How to complete this task — Please count the lines below that contain the word "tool", and reply with that number alone.

(Collected data entries)
------------------------------------------------------------

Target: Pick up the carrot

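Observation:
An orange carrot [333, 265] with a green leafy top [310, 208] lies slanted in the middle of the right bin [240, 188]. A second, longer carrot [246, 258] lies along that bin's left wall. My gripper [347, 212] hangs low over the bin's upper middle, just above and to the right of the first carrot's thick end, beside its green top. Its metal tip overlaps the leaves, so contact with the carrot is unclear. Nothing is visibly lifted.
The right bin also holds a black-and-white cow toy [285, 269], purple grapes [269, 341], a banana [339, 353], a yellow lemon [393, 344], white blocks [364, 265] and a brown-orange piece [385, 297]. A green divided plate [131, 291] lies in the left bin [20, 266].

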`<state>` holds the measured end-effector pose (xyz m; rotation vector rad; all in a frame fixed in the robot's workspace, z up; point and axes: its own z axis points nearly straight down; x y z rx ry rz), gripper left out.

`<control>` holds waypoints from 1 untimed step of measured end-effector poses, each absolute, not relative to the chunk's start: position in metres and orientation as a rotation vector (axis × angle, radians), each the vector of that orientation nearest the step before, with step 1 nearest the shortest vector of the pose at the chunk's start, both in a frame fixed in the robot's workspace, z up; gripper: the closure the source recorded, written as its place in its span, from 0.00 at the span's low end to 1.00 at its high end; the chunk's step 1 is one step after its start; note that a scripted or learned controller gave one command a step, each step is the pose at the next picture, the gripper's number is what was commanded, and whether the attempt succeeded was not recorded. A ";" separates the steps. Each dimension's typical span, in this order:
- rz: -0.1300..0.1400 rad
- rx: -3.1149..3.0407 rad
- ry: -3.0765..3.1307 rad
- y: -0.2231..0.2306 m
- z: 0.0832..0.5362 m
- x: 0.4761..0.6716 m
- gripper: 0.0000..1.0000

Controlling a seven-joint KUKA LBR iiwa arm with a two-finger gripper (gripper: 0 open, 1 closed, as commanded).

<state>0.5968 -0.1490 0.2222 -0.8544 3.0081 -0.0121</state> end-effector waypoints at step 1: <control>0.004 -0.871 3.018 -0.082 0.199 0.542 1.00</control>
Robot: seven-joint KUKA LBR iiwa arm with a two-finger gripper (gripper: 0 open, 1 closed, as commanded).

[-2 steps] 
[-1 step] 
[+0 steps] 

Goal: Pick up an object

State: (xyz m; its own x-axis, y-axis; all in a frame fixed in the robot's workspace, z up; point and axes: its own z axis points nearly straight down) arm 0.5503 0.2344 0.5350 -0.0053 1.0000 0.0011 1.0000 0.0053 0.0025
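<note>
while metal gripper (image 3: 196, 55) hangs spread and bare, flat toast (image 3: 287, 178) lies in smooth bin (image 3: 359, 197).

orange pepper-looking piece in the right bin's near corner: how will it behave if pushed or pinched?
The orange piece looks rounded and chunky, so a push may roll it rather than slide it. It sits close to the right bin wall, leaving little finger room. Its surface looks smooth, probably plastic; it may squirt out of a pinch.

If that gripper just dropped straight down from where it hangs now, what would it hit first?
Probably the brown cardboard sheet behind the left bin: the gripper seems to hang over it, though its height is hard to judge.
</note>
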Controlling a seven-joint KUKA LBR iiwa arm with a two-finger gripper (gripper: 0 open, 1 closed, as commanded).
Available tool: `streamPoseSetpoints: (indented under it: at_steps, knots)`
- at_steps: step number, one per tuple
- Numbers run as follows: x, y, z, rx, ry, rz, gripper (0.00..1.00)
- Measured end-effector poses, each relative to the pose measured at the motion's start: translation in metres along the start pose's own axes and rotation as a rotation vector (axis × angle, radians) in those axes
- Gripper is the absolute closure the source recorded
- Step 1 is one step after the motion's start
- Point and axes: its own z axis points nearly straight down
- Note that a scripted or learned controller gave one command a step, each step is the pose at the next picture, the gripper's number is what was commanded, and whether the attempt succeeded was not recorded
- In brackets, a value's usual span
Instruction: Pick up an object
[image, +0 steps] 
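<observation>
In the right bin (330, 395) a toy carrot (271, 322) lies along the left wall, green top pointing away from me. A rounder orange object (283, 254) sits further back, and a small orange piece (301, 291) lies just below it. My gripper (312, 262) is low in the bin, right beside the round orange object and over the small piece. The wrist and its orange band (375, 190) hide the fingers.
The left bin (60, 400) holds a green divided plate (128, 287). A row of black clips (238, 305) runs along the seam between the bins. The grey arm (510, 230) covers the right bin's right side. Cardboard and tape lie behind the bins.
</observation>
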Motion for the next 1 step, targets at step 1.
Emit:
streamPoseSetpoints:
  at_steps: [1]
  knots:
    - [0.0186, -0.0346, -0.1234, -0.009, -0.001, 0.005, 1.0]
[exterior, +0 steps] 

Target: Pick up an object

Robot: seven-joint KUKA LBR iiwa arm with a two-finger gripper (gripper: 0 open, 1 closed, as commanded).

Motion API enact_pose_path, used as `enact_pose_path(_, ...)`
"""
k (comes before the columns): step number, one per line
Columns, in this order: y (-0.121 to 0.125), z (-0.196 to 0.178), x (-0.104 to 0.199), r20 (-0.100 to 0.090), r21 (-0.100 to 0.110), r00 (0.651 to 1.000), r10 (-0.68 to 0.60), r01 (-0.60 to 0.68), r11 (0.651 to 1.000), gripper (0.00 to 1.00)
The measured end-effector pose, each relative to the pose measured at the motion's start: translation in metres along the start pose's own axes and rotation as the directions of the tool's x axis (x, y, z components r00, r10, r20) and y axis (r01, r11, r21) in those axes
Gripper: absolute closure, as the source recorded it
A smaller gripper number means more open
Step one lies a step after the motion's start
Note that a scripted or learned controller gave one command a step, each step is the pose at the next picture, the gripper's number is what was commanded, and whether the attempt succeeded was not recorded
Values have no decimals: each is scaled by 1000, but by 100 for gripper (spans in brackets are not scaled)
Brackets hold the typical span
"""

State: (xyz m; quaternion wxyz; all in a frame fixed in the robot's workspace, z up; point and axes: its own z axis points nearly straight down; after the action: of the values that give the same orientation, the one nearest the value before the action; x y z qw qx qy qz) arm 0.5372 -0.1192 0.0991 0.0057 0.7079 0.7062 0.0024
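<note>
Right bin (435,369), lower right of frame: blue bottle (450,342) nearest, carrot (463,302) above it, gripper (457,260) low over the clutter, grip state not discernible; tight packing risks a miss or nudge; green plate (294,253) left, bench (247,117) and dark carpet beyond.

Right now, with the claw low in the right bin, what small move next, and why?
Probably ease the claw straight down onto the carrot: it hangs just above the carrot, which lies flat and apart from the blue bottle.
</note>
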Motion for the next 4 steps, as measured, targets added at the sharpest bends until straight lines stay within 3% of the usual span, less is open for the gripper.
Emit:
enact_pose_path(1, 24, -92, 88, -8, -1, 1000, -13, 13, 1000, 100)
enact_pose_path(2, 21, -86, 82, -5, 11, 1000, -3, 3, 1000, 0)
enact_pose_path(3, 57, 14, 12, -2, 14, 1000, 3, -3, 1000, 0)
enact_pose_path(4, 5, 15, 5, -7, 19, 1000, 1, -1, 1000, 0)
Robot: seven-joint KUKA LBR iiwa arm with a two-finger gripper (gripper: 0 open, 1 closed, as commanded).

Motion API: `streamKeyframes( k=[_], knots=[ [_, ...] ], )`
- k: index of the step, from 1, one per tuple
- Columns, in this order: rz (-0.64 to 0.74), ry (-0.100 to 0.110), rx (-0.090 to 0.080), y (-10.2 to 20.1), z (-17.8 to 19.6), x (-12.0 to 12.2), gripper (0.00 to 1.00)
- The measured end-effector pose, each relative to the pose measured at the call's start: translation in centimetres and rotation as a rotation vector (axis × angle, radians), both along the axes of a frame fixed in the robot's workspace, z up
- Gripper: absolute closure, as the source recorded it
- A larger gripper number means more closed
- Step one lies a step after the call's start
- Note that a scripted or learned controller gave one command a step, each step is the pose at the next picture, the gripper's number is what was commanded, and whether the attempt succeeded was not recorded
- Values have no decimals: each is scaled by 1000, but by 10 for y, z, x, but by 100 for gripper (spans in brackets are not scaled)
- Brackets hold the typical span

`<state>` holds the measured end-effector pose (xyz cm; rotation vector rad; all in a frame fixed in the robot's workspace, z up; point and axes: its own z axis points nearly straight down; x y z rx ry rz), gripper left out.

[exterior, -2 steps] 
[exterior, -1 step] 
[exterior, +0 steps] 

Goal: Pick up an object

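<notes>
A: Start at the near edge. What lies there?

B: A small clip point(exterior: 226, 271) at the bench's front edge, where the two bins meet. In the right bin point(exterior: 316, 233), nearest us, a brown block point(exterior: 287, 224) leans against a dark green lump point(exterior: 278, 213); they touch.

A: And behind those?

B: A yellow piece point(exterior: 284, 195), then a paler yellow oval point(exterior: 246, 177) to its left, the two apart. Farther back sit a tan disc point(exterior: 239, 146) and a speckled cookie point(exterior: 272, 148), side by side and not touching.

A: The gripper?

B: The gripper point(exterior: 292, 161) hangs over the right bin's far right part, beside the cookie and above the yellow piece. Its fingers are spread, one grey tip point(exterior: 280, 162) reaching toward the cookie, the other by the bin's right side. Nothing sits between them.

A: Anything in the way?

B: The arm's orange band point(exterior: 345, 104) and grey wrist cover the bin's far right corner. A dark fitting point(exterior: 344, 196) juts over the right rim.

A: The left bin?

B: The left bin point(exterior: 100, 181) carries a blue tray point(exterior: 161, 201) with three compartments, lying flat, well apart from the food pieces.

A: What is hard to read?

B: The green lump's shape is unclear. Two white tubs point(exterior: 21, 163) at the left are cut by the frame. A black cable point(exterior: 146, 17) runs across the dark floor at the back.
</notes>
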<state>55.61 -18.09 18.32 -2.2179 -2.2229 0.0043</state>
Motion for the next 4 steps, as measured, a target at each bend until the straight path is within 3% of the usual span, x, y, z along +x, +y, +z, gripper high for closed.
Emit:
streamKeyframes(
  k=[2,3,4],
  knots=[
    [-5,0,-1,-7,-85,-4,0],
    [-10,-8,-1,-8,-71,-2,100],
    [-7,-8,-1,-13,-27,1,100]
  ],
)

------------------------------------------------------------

The answer — 2